Sonst würden wir einen Ausnahmezustand wie den in Afghanistan und seinen Nachbarländern nicht übersehen, der nur beispielhaft für viele andere Regionen im Nahen Osten, in Afrika und noch anderswo ist. Wenn jetzt über die Nationalität des jungen Axt-Attentäters in einem Regionalzug bei Würzburg diskutiert wird, zeigt das gleich mehrere Probleme. Für die Situation vor Ort besteht offensichtlich kein Verständnis, denn sie scheint kaum bekannt. Der östliche Paschtu-Dialekt des jungen Afghanen könnte nicht nur auf eine pakistanische Staatsbürgerschaft hindeuten, sondern auch auf ein Aufwachsen in einem der unzähligen und elenden Flüchtlingslager, die Afghanen seit langem in Pakistan behausen (müssen).  Dort ist der Ausnahmezustand Normalität und wird von uns auch nicht in Frage gestellt.

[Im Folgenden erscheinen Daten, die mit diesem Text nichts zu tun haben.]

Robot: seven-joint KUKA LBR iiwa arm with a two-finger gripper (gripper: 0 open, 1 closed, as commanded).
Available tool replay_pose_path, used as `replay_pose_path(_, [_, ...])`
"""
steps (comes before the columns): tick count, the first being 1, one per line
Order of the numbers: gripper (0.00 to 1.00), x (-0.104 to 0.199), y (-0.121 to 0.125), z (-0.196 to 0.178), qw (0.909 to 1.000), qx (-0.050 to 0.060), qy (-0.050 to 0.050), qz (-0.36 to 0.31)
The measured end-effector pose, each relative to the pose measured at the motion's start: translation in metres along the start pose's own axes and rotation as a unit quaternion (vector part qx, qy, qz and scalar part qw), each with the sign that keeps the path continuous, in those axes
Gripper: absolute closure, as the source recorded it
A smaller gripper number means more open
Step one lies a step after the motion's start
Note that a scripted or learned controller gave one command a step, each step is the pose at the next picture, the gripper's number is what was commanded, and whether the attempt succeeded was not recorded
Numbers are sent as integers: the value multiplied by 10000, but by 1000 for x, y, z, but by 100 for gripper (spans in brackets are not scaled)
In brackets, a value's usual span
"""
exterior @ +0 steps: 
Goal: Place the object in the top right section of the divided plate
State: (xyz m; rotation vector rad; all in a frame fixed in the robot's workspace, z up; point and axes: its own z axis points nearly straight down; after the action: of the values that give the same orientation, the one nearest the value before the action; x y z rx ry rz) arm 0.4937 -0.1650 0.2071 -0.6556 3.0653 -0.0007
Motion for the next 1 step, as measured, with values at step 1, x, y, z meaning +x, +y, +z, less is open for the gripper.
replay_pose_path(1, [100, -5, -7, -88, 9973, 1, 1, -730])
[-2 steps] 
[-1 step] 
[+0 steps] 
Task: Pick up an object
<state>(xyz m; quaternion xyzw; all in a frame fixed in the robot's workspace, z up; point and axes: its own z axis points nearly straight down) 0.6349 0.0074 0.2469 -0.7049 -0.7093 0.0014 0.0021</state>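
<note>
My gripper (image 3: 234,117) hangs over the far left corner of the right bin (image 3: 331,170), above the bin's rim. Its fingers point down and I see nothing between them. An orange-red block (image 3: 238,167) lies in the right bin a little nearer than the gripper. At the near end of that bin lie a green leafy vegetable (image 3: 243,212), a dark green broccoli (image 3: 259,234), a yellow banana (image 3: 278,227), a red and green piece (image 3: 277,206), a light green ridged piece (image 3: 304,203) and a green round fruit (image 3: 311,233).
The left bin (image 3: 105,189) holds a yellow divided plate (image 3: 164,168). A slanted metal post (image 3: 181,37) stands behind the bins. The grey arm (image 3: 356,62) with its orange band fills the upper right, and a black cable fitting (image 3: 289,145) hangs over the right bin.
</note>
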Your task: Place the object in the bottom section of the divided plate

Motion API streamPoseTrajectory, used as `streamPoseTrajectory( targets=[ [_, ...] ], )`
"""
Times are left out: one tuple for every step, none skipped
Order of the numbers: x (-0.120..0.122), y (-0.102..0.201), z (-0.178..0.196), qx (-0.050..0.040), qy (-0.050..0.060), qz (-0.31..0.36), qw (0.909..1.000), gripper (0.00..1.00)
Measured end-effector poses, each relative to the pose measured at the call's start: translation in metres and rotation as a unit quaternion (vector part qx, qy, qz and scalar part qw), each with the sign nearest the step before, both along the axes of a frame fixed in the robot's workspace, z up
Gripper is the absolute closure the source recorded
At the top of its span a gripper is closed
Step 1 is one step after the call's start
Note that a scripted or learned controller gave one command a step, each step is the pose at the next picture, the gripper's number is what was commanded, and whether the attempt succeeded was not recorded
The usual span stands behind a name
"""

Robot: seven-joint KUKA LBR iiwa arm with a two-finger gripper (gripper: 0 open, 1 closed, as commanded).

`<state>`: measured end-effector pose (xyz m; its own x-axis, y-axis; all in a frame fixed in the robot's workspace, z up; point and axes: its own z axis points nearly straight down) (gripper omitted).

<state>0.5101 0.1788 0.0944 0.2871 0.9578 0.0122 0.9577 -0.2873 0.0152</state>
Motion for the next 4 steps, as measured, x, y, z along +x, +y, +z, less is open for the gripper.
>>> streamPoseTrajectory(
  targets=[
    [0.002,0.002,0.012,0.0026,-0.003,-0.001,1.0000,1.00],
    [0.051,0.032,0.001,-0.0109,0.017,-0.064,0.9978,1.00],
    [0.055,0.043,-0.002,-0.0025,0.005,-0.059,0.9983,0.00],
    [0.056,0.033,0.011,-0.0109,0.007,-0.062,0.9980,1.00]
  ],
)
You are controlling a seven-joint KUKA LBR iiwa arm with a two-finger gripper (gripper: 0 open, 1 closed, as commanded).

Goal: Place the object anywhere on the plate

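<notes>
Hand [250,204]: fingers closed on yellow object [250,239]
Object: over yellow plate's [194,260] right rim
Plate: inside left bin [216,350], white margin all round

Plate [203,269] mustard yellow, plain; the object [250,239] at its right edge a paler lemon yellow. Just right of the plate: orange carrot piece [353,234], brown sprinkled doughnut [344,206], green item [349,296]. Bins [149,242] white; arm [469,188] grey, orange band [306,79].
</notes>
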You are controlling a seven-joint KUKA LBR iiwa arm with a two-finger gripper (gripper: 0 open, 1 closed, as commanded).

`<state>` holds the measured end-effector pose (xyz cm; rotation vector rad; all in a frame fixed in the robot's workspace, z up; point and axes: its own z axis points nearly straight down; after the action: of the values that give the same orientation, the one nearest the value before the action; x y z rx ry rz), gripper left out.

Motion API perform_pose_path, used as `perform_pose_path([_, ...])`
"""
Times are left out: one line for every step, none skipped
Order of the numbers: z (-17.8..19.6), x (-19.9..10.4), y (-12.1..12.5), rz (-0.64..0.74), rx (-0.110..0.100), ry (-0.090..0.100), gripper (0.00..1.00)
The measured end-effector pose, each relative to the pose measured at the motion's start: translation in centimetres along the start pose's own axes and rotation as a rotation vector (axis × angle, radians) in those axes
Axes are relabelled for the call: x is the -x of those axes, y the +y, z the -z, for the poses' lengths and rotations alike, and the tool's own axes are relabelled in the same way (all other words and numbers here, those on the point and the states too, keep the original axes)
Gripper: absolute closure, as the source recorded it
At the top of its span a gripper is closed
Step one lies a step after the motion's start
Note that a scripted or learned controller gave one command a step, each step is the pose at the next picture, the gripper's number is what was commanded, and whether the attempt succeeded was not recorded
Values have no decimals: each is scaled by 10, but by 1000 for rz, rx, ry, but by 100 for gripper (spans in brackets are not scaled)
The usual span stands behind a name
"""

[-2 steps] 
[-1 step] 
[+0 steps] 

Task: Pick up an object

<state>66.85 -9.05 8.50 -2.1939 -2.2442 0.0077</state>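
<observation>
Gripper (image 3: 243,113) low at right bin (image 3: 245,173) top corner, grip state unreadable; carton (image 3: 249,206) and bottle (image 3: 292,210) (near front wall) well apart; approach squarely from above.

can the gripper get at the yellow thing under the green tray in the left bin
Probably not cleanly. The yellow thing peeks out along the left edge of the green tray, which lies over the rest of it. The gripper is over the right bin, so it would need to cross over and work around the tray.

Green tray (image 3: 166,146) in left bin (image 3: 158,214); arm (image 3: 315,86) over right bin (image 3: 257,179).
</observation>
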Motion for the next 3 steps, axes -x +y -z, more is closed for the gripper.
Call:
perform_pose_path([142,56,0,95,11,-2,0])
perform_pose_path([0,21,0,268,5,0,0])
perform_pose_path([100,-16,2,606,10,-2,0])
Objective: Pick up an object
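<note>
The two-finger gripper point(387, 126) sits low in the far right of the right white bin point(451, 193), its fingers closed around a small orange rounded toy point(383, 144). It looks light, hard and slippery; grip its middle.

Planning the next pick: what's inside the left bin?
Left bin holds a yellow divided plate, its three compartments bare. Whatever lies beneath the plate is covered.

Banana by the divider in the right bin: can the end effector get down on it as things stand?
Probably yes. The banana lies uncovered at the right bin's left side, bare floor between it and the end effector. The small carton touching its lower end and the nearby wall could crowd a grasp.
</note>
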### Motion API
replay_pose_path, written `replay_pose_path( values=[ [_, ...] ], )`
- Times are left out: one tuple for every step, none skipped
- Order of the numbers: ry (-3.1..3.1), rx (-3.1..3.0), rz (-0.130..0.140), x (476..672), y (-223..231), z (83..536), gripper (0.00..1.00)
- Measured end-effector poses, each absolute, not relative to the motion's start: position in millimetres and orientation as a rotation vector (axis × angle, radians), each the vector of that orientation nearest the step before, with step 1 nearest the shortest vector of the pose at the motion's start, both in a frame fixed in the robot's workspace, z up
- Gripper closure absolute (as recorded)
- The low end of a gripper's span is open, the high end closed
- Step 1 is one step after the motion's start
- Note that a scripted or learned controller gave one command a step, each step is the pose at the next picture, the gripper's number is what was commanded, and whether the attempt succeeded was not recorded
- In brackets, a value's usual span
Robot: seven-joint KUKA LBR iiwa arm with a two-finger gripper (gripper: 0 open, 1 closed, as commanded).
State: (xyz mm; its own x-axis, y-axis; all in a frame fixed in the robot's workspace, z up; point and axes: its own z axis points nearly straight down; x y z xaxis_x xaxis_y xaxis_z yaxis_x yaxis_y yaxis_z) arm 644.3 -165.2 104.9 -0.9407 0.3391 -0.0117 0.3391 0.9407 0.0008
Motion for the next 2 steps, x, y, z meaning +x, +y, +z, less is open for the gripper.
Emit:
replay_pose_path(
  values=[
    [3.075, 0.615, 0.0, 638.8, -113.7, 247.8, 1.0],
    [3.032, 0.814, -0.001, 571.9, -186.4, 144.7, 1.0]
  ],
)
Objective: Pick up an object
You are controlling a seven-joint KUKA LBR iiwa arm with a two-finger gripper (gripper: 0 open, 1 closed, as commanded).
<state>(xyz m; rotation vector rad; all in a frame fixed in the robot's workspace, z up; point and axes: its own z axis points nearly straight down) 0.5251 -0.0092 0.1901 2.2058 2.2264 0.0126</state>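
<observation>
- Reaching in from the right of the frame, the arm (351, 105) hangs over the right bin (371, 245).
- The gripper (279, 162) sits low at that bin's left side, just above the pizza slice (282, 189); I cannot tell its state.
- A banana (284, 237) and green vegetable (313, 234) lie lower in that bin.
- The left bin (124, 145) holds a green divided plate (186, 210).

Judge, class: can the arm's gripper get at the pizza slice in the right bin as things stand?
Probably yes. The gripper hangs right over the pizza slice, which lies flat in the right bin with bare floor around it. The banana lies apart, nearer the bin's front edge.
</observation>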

Der Reflex, die Ursachen für diese Zustände lokalen Größen wie den Taliban oder dem sogenannten IS zuzuschreiben, greift zu kurz, wenn man die historische Verantwortung ernst nimmt, die etwa der US-Stratege Zbigniew Bzrezinski übernommen hat. In Bezug auf die Destabilisierung Afghanistans fand er seine Strategie der Aufrüstung der Mudschaheddin zur Zerschlagung der Sowjetunion gerechtfertigt. Ob er heute auf die gleiche Frage auch mit „Ja, berechtigt – hat sich gelohnt“ antworten würde, wenn man die Folgen des „globalen Dschihad“ mit einbezieht und den heimkehrenden Krieg in Form von Terror mit einbezieht?